**Aim of the task**
Your task is to return all of the records exactly, minus any images.

**Records from a dataset**
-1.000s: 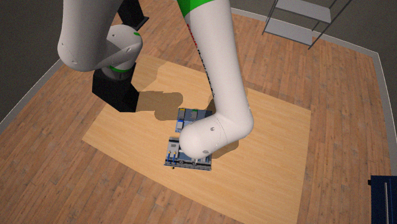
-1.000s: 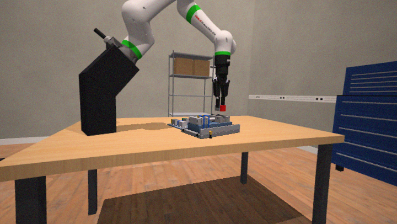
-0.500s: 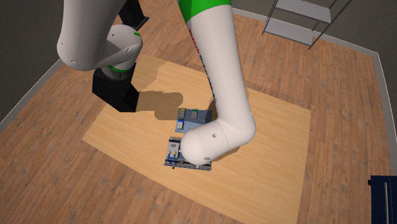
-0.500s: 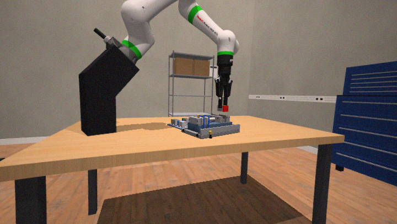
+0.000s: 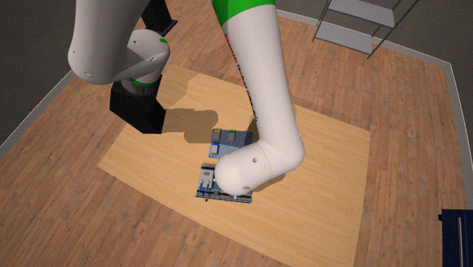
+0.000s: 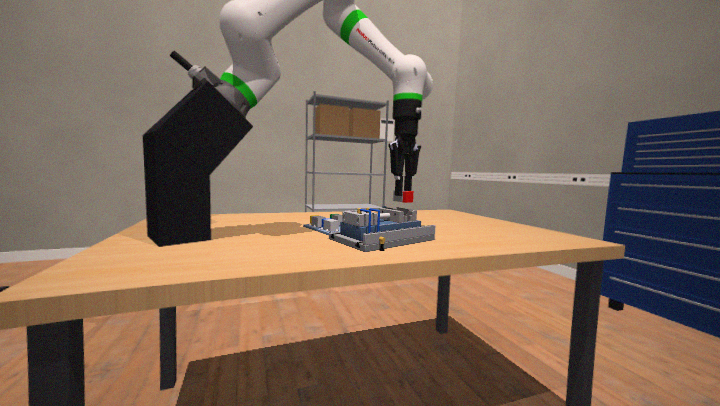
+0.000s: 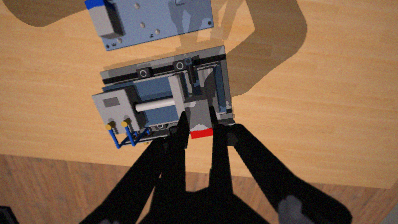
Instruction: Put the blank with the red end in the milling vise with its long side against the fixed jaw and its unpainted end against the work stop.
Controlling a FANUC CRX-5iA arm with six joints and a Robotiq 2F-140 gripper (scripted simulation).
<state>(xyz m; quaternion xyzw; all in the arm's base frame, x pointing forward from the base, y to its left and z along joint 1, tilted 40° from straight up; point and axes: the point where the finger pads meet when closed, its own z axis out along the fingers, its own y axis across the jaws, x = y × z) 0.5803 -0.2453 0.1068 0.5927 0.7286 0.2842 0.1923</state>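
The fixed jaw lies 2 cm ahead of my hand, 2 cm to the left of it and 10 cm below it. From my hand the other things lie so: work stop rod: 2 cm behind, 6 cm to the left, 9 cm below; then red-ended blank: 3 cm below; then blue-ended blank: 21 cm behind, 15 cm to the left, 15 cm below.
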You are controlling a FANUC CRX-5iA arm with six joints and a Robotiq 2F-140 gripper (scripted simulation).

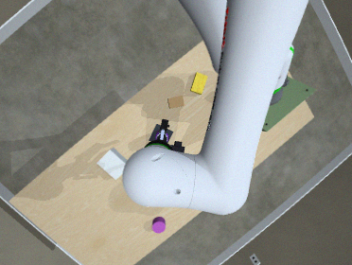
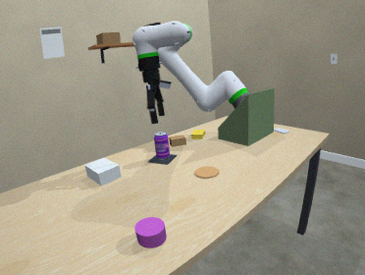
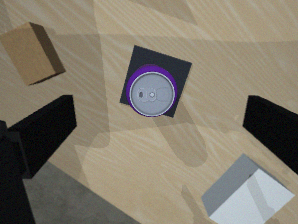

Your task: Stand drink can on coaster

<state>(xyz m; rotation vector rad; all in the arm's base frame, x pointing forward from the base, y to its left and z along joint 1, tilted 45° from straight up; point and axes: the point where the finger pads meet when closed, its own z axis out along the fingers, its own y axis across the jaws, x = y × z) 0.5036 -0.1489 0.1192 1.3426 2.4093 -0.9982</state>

**Exercise answer**
-1.000s: 
-1.000s: 
-0.500s: 
-0.500s: 
+0.000s: 
+0.000s: 
+0.000s: 
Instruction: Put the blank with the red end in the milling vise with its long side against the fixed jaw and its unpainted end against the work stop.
Controlling a FANUC CRX-5iA arm with six joints and a Robotiq 2F-140 gripper (scripted simulation).
<state>(xyz m; quaternion xyzw; all in the arm's base frame, x pointing forward from the base, y to its left and z along joint 1, tilted 40° from straight up; point and axes: the point where the finger pads meet when closed, its own z axis out along the fingers, its own y axis across the jaws, x = y × z) 0.5803 -0.2453 0.1068 0.5927 0.7286 0.2842 0.1923</state>
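The fixed jaw lies 2 cm ahead of my hand, 2 cm to the left of it and 10 cm below it. From my hand the other things lie so: work stop rod: 2 cm behind, 6 cm to the left, 9 cm below; then red-ended blank: 3 cm below; then blue-ended blank: 21 cm behind, 15 cm to the left, 15 cm below.
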You are controlling a FANUC CRX-5iA arm with six joints and a Robotiq 2F-140 gripper (scripted simulation).


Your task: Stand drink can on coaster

<state>(xyz m; rotation vector rad; all in the arm's base frame, x pointing forward from the base, y to its left and z along joint 1, tilted 45° from straight up; point and axes: the point where the finger pads meet when closed, its own z axis out along the fingers, its own y axis across the jaws, x = y × z) 0.5036 -0.1489 0.1192 1.3426 2.4093 -0.9982</state>

No further output is required.